------ RECORDS ------

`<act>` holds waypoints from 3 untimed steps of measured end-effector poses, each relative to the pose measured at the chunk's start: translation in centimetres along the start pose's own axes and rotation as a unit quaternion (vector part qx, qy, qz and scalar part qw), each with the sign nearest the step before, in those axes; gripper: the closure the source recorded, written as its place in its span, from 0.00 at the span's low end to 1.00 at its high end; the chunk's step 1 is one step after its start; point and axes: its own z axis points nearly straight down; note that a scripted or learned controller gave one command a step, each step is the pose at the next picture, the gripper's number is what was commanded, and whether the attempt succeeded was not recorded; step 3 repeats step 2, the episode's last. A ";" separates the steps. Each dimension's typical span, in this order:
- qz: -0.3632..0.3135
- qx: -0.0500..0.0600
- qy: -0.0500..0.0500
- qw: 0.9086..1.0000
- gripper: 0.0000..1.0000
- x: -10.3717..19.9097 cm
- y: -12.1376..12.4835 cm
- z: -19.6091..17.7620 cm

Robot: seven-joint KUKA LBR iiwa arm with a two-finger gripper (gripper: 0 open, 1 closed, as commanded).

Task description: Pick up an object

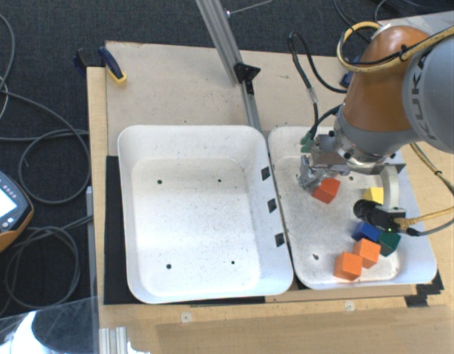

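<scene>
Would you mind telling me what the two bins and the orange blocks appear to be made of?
Left bin and right bin: probably moulded plastic, judging by the smooth white surface and rounded rims; matte and speckled with dark marks. Orange blocks: matte, evenly coloured cubes with crisp edges, perhaps painted wood or foam; the view cannot settle which.

No legible txt; partial letters on arm [433, 87], can't read.

Claw [312, 174]: low over the right bin [308, 268], an orange-red block [326, 190] just beside it.
Front right corner: orange blocks [357, 259], blue block [365, 232].
</scene>
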 end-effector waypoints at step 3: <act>0.000 -0.002 0.000 1.000 1.00 10.4 0.8 -1.3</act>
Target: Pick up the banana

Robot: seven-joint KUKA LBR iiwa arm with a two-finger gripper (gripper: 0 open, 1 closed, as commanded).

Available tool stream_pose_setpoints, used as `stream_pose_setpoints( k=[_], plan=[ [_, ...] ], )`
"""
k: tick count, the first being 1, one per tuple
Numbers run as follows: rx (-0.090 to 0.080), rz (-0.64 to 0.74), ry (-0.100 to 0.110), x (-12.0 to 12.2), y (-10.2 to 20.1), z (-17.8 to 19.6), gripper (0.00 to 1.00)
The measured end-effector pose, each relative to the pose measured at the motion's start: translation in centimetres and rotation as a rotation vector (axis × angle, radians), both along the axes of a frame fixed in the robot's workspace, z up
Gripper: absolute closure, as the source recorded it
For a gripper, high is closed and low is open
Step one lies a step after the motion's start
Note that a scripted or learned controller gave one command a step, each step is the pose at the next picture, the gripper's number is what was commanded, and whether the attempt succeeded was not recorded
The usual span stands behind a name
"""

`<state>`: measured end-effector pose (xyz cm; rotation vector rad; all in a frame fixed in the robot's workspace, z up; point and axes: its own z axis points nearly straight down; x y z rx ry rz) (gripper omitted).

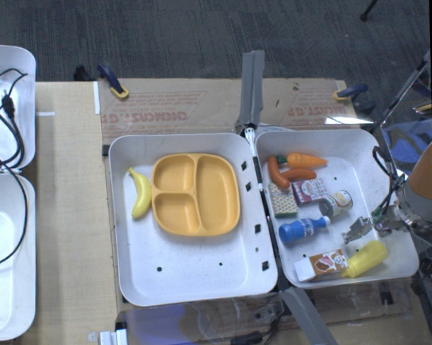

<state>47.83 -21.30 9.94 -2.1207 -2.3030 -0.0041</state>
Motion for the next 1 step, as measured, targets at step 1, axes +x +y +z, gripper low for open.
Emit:
stream_pose_setpoints(
  k=[1],
  plan=[
    [0.0,0.0,0.0,0.0,0.0,0.0,0.0]
  ],
)
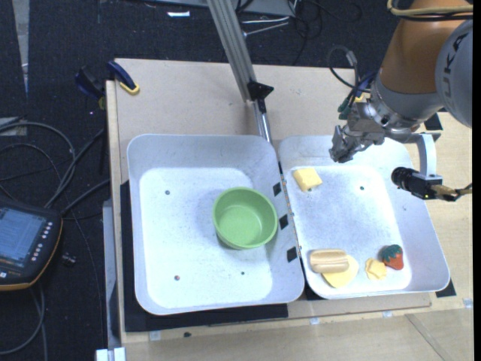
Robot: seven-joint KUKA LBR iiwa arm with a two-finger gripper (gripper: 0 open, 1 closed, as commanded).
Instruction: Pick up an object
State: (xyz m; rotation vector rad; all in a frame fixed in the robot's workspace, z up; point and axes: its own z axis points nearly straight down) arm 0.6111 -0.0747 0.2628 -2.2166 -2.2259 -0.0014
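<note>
White left bin [150,277] on the tabletop [180,96], holding one green bowl [244,217] upright near its right wall. White right bin [421,239] alongside, holding a yellow block [306,178] at upper left, a tan hot-dog toy [330,261] on a yellow piece [340,277], a small yellow bit [376,269] and a red strawberry [392,256] along the front. Tool [343,150] above that bin's back edge, just right of the yellow block, nothing visibly gripped; opening impossible to tell.

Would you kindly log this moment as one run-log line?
gripper: above right bin's far edge, nothing seen held | nearest: yellow block | green bowl: left bin
</note>
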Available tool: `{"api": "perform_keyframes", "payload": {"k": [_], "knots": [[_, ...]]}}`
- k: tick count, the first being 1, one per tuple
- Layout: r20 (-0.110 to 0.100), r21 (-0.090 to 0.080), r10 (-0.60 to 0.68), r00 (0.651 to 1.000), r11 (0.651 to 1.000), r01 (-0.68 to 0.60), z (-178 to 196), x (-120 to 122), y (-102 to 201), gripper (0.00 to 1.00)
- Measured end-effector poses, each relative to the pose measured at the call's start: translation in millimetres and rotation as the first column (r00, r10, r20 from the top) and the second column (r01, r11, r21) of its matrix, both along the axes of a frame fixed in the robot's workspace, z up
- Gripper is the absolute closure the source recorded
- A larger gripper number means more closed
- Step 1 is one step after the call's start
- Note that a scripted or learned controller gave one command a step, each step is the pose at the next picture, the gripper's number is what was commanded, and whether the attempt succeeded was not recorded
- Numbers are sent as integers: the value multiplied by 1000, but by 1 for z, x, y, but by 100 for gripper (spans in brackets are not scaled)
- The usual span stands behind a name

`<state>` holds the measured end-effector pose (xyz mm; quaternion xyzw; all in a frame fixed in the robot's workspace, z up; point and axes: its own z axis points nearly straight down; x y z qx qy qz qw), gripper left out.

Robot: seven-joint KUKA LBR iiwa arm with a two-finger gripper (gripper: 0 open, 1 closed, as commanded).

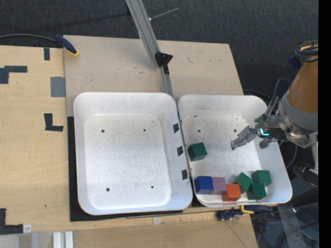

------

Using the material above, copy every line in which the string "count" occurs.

k: tick count, the first being 1, one per tuple
- k: tick count, the first being 1, one per tuple

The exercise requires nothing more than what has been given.